__Task statement__
When you reach the records below, output each one exactly.

Dataset entries

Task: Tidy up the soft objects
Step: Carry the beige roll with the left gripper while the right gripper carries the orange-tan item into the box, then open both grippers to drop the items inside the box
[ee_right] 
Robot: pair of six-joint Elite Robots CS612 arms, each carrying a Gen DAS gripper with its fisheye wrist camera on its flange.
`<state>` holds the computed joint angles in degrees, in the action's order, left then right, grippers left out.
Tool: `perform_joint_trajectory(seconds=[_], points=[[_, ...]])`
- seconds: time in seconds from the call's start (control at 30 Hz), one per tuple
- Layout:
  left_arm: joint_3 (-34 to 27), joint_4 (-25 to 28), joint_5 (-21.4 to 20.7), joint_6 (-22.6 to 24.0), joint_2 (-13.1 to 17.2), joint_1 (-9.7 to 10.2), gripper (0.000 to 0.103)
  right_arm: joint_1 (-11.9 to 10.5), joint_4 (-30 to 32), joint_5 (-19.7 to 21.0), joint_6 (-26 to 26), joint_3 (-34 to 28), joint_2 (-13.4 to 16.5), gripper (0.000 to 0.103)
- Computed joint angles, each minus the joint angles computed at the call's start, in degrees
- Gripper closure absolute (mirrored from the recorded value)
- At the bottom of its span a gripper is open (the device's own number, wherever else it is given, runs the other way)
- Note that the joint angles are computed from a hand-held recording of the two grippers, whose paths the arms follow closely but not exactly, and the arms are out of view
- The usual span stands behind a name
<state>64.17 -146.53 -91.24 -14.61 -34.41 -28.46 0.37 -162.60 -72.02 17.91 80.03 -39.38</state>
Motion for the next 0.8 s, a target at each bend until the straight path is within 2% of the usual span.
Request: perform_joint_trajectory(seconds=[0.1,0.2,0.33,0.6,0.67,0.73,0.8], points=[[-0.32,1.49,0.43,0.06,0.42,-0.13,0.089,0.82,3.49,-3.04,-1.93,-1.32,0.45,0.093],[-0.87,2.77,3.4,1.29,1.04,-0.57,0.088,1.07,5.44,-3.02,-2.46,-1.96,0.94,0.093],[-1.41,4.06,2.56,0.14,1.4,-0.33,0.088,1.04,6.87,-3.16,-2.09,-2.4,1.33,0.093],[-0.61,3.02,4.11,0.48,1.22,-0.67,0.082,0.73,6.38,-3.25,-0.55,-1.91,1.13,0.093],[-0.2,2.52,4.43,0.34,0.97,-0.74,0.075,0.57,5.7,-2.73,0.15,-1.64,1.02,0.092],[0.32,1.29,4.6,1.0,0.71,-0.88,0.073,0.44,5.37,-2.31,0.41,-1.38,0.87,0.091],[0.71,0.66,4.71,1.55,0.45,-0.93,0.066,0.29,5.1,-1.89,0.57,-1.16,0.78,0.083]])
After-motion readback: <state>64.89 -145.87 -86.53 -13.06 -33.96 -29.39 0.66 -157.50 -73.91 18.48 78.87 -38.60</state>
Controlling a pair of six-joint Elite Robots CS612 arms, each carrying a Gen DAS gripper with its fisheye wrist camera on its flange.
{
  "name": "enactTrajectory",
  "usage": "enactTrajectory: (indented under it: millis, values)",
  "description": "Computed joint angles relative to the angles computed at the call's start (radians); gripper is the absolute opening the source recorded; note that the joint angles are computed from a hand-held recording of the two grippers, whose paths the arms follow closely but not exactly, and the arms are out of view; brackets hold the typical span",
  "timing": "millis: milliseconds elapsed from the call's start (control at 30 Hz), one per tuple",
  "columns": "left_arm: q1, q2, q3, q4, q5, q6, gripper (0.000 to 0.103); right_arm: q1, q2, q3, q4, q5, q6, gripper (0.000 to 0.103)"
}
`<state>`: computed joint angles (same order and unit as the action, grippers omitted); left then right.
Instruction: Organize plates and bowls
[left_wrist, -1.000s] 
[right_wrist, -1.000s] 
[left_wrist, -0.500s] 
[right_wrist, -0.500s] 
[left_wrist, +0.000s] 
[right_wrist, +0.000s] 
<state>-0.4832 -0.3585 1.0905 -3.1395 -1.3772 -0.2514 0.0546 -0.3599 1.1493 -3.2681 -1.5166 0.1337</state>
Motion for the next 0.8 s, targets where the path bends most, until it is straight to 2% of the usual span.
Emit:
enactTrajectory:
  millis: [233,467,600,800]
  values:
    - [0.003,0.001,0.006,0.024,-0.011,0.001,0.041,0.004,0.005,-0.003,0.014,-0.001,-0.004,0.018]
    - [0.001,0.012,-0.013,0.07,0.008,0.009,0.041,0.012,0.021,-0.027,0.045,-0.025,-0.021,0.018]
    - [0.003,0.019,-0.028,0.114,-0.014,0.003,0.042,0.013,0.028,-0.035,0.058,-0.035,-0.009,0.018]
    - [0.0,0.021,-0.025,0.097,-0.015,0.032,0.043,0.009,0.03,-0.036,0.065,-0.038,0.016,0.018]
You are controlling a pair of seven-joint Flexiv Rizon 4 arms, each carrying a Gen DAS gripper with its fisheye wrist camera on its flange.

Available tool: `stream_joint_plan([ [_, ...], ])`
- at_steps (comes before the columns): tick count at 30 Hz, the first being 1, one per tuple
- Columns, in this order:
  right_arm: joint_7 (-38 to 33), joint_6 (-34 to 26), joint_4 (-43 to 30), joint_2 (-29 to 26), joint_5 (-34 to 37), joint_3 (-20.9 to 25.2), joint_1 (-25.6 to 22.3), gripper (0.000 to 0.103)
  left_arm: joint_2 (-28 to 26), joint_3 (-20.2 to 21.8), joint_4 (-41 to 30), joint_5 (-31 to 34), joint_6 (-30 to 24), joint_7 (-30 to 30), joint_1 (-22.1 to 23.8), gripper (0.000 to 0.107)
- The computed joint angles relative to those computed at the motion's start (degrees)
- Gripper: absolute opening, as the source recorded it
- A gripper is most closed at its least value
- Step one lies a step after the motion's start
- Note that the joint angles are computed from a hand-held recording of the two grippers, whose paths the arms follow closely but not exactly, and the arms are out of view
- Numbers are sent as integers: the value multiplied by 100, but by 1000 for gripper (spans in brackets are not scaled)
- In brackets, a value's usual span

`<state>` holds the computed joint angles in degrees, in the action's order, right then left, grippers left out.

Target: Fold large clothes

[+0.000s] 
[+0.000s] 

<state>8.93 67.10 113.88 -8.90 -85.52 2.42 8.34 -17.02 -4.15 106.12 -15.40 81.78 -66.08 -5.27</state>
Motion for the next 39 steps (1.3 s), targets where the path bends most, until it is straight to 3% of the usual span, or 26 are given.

__Exercise result__
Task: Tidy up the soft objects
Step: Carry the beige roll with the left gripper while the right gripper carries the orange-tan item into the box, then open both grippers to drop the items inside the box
[ee_right] 
Robot: pair of six-joint Elite Robots CS612 arms, each carrying a Gen DAS gripper with its fisheye wrist camera on its flange.
`<state>` holds the computed joint angles in degrees, in the action's order, left then right, grippers left out.
Tool: `perform_joint_trajectory(seconds=[_], points=[[_, ...]])`
- seconds: time in seconds from the call's start (control at 30 Hz), one per tuple
- Layout:
  left_arm: joint_3 (-34 to 27), joint_4 (-25 to 28), joint_5 (-21.4 to 20.7), joint_6 (-22.6 to 24.0), joint_2 (-13.1 to 17.2), joint_1 (-9.7 to 10.2), gripper (0.000 to 0.103)
  right_arm: joint_1 (-11.9 to 10.5), joint_4 (-30 to 32), joint_5 (-19.7 to 21.0), joint_6 (-26 to 26), joint_3 (-34 to 28), joint_2 (-13.4 to 16.5), gripper (0.000 to 0.103)
- Computed joint angles, each minus the joint angles computed at the call's start, in degrees
- Gripper closure absolute (mirrored from the recorded value)
- At the bottom of its span a gripper is open (the device's own number, wherever else it is given, runs the other way)
- Note that the joint angles are computed from a hand-held recording of the two grippers, whose paths the arms follow closely but not exactly, and the arms are out of view
- The usual span stands behind a name
<state>64.17 -146.53 -91.24 -14.61 -34.41 -28.46 0.37 -162.60 -72.02 17.91 80.03 -39.38</state>
Motion for the next 0.8 s, a target at each bend until the straight path is within 2% of the usual span.
Request: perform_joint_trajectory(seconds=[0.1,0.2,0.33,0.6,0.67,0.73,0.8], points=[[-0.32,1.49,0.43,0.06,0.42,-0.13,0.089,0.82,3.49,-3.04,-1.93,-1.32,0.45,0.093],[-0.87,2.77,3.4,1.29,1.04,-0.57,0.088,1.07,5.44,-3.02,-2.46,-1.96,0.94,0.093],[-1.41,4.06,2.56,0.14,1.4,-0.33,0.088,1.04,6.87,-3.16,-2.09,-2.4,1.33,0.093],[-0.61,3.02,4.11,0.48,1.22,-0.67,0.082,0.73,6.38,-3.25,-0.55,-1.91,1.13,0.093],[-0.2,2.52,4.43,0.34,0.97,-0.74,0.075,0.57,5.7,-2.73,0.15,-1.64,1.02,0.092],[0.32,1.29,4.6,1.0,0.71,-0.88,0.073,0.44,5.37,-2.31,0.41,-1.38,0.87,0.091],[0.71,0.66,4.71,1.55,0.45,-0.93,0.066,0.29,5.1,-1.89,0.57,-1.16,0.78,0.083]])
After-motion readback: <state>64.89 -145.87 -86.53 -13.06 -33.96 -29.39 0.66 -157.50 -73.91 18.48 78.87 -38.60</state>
Controlling a pair of six-joint Elite Robots CS612 arms, each carrying a Gen DAS gripper with its fisheye wrist camera on its flange.
{
  "name": "enactTrajectory",
  "usage": "enactTrajectory: (indented under it: millis, values)",
  "description": "Computed joint angles relative to the angles computed at the call's start (radians); gripper is the absolute opening the source recorded; note that the joint angles are computed from a hand-held recording of the two grippers, whose paths the arms follow closely but not exactly, and the arms are out of view; brackets hold the typical span",
  "timing": "millis: milliseconds elapsed from the call's start (control at 30 Hz), one per tuple",
  "columns": "left_arm: q1, q2, q3, q4, q5, q6, gripper (0.000 to 0.103); right_arm: q1, q2, q3, q4, q5, q6, gripper (0.000 to 0.103)"
}
`<state>`: computed joint angles (same order and unit as the action, grippers omitted); left then right.
Instruction: Organize plates and bowls
[left_wrist, -1.000s] 
[right_wrist, -1.000s] 
[left_wrist, -0.500s] 
[right_wrist, -0.500s] 
[left_wrist, +0.000s] 
[right_wrist, +0.000s] 
<state>-0.4832 -0.3585 1.0905 -3.1395 -1.3772 -0.2514 0.0546 -0.3599 1.1493 -3.2681 -1.5166 0.1337</state>
Motion for the next 0.8 s, targets where the path bends most, until it is straight to 2% of the usual span.
Emit:
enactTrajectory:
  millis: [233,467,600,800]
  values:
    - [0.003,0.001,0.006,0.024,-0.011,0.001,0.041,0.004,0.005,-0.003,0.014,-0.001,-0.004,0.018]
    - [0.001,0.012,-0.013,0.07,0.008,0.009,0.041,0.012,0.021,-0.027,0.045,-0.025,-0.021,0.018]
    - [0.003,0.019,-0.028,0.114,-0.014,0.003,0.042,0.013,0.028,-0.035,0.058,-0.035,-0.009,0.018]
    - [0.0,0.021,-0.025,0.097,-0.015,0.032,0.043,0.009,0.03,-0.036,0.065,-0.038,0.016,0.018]
You are controlling a pair of seven-joint Flexiv Rizon 4 arms, each carrying a Gen DAS gripper with its fisheye wrist camera on its flange.

Available tool: `stream_joint_plan([ [_, ...], ])`
- at_steps (comes before the columns): tick count at 30 Hz, the first being 1, one per tuple
- Columns, in this order:
  right_arm: joint_7 (-38 to 33), joint_6 (-34 to 26), joint_4 (-43 to 30), joint_2 (-29 to 26), joint_5 (-34 to 37), joint_3 (-20.9 to 25.2), joint_1 (-25.6 to 22.3), gripper (0.000 to 0.103)
  left_arm: joint_2 (-28 to 26), joint_3 (-20.2 to 21.8), joint_4 (-41 to 30), joint_5 (-31 to 34), joint_6 (-30 to 24), joint_7 (-30 to 30), joint_1 (-22.1 to 23.8), gripper (0.000 to 0.107)
- The computed joint angles relative to those computed at the motion's start (degrees)
- Gripper: absolute opening, as the source recorded it
- A gripper is most closed at its least value
- Step one lies a step after the motion's start
- Note that the joint angles are computed from a hand-held recording of the two grippers, whose paths the arms follow closely but not exactly, and the arms are out of view
- Numbers are sent as integers: the value multiplied by 100, but by 1000 for gripper (spans in brackets are not scaled)
- In brackets, a value's usual span

`<state>` holds the computed joint angles in degrees, in the action's order, right then left, grippers left out.

Target: Fold large clothes

[+0.000s] 
[+0.000s] 

<state>8.93 67.10 113.88 -8.90 -85.52 2.42 8.34 -17.02 -4.15 106.12 -15.40 81.78 -66.08 -5.27</state>
Motion for the next 39 steps (1.3 s), targets where the path bends most, until it is straight to 3% of the usual span, or 26 are given.

The answer stands, and there is nothing more to add.